[Prompt]: Extract every line below, verbatim.

Records excerpted from a collection

----

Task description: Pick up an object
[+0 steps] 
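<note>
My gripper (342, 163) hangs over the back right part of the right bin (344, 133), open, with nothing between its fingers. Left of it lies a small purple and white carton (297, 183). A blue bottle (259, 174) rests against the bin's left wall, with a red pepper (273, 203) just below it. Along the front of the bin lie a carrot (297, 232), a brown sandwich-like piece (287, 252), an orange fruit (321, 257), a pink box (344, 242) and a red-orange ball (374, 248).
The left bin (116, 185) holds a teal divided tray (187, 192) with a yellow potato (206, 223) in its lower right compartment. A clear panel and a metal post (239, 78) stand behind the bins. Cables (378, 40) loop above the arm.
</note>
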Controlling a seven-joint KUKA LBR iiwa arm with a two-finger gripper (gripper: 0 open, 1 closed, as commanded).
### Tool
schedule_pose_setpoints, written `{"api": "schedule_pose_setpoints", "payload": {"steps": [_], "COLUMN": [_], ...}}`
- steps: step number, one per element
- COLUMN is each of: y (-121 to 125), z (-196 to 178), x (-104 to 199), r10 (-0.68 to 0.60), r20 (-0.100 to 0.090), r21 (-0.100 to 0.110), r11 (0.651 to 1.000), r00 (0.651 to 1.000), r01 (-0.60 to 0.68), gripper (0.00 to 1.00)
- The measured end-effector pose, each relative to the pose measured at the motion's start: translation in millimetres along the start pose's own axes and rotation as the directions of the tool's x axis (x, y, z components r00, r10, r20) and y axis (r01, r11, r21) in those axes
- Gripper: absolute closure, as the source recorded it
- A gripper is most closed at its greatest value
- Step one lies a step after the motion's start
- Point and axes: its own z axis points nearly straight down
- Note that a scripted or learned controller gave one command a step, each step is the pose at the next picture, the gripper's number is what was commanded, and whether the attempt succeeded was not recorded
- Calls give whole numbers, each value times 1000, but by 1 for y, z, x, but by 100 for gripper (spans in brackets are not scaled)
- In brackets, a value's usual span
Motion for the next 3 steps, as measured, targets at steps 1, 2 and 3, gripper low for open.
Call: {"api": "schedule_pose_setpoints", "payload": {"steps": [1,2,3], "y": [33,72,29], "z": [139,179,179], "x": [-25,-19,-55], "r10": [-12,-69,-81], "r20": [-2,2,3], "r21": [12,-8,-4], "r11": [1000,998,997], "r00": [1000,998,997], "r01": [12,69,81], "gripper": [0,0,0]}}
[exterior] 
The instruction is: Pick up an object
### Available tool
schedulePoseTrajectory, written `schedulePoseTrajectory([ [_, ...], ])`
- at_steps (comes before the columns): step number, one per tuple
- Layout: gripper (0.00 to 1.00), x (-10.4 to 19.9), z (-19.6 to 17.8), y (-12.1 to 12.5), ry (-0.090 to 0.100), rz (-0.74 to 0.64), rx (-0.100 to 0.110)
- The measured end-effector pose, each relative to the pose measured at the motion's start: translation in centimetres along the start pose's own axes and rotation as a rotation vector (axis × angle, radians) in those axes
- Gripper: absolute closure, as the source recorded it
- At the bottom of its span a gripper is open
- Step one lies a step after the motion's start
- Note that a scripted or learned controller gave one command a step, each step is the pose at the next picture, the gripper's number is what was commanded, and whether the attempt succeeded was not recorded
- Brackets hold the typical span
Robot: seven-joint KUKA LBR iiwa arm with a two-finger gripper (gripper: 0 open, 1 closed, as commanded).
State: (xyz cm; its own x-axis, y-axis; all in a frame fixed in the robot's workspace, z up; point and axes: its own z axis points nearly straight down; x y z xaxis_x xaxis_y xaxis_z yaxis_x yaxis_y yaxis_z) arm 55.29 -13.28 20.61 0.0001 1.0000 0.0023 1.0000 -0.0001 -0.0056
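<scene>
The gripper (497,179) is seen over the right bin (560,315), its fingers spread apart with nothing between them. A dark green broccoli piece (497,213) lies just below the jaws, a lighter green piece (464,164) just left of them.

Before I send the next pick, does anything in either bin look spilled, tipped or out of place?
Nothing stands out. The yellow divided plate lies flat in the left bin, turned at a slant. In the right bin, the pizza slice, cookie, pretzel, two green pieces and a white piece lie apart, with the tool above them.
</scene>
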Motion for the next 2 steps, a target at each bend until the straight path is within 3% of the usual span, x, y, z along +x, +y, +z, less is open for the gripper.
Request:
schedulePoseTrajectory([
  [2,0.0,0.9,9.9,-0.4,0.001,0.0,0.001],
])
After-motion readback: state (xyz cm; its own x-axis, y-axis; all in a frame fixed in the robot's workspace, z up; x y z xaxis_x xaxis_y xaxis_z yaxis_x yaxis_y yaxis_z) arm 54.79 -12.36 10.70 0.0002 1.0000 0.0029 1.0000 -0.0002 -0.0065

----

[Result]:
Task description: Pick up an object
[+0 steps] 
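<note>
My gripper (342, 163) hangs over the back right part of the right bin (344, 133), open, with nothing between its fingers. Left of it lies a small purple and white carton (297, 183). A blue bottle (259, 174) rests against the bin's left wall, with a red pepper (273, 203) just below it. Along the front of the bin lie a carrot (297, 232), a brown sandwich-like piece (287, 252), an orange fruit (321, 257), a pink box (344, 242) and a red-orange ball (374, 248).
The left bin (116, 185) holds a teal divided tray (187, 192) with a yellow potato (206, 223) in its lower right compartment. A clear panel and a metal post (239, 78) stand behind the bins. Cables (378, 40) loop above the arm.
</note>
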Controlling a seven-joint KUKA LBR iiwa arm with a two-finger gripper (gripper: 0 open, 1 closed, as commanded).
### Tool
schedule_pose_setpoints, written `{"api": "schedule_pose_setpoints", "payload": {"steps": [_], "COLUMN": [_], ...}}`
- steps: step number, one per element
- COLUMN is each of: y (-121 to 125), z (-196 to 178), x (-104 to 199), r10 (-0.68 to 0.60), r20 (-0.100 to 0.090), r21 (-0.100 to 0.110), r11 (0.651 to 1.000), r00 (0.651 to 1.000), r01 (-0.60 to 0.68), gripper (0.00 to 1.00)
- The measured end-effector pose, each relative to the pose measured at the motion's start: translation in millimetres along the start pose's own axes and rotation as the directions of the tool's x axis (x, y, z components r00, r10, r20) and y axis (r01, r11, r21) in those axes
- Gripper: absolute closure, as the source recorded it
- A gripper is most closed at its greatest value
- Step one lies a step after the motion's start
- Point and axes: its own z axis points nearly straight down
- Note that a scripted or learned controller gave one command a step, each step is the pose at the next picture, the gripper's number is what was commanded, and whether the attempt succeeded was not recorded
- Calls give whole numbers, each value times 1000, but by 1 for y, z, x, but by 100 for gripper (spans in brackets are not scaled)
- In brackets, a value's usual span
Motion for the next 3 steps, as measured, targets at steps 1, 2 and 3, gripper low for open.
Call: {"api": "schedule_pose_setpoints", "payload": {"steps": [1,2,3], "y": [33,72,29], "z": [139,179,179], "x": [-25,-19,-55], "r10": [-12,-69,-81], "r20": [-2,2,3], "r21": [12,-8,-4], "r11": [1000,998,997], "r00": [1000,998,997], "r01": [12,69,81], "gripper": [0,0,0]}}
[exterior] 
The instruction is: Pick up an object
### Available tool
schedulePoseTrajectory, written `schedulePoseTrajectory([ [_, ...], ])`
- at_steps (comes before the columns): step number, one per tuple
- Layout: gripper (0.00 to 1.00), x (-10.4 to 19.9), z (-19.6 to 17.8), y (-12.1 to 12.5), ry (-0.090 to 0.100), rz (-0.74 to 0.64), rx (-0.100 to 0.110)
- The measured end-effector pose, each relative to the pose measured at the motion's start: translation in centimetres along the start pose's own axes and rotation as a rotation vector (axis × angle, radians) in those axes
- Gripper: absolute closure, as the source recorded it
- At the bottom of its span a gripper is open
- Step one lies a step after the motion's start
- Note that a scripted or learned controller gave one command a step, each step is the pose at the next picture, the gripper's number is what was commanded, and whether the attempt succeeded was not recorded
- Brackets hold the typical span
Robot: seven-joint KUKA LBR iiwa arm with a two-finger gripper (gripper: 0 open, 1 closed, as commanded).
State: (xyz cm; its own x-axis, y-axis; all in a frame fixed in the robot's workspace, z up; point and axes: its own z axis points nearly straight down; x y z xaxis_x xaxis_y xaxis_z yaxis_x yaxis_y yaxis_z) arm 55.29 -13.28 20.61 0.0001 1.0000 0.0023 1.0000 -0.0001 -0.0056
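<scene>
The gripper (497,179) is seen over the right bin (560,315), its fingers spread apart with nothing between them. A dark green broccoli piece (497,213) lies just below the jaws, a lighter green piece (464,164) just left of them.

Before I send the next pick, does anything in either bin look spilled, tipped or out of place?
Nothing stands out. The yellow divided plate lies flat in the left bin, turned at a slant. In the right bin, the pizza slice, cookie, pretzel, two green pieces and a white piece lie apart, with the tool above them.
</scene>
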Motion for the next 2 steps, a target at each bend until the straight path is within 3% of the usual span, x, y, z along +x, +y, +z, less is open for the gripper.
Request:
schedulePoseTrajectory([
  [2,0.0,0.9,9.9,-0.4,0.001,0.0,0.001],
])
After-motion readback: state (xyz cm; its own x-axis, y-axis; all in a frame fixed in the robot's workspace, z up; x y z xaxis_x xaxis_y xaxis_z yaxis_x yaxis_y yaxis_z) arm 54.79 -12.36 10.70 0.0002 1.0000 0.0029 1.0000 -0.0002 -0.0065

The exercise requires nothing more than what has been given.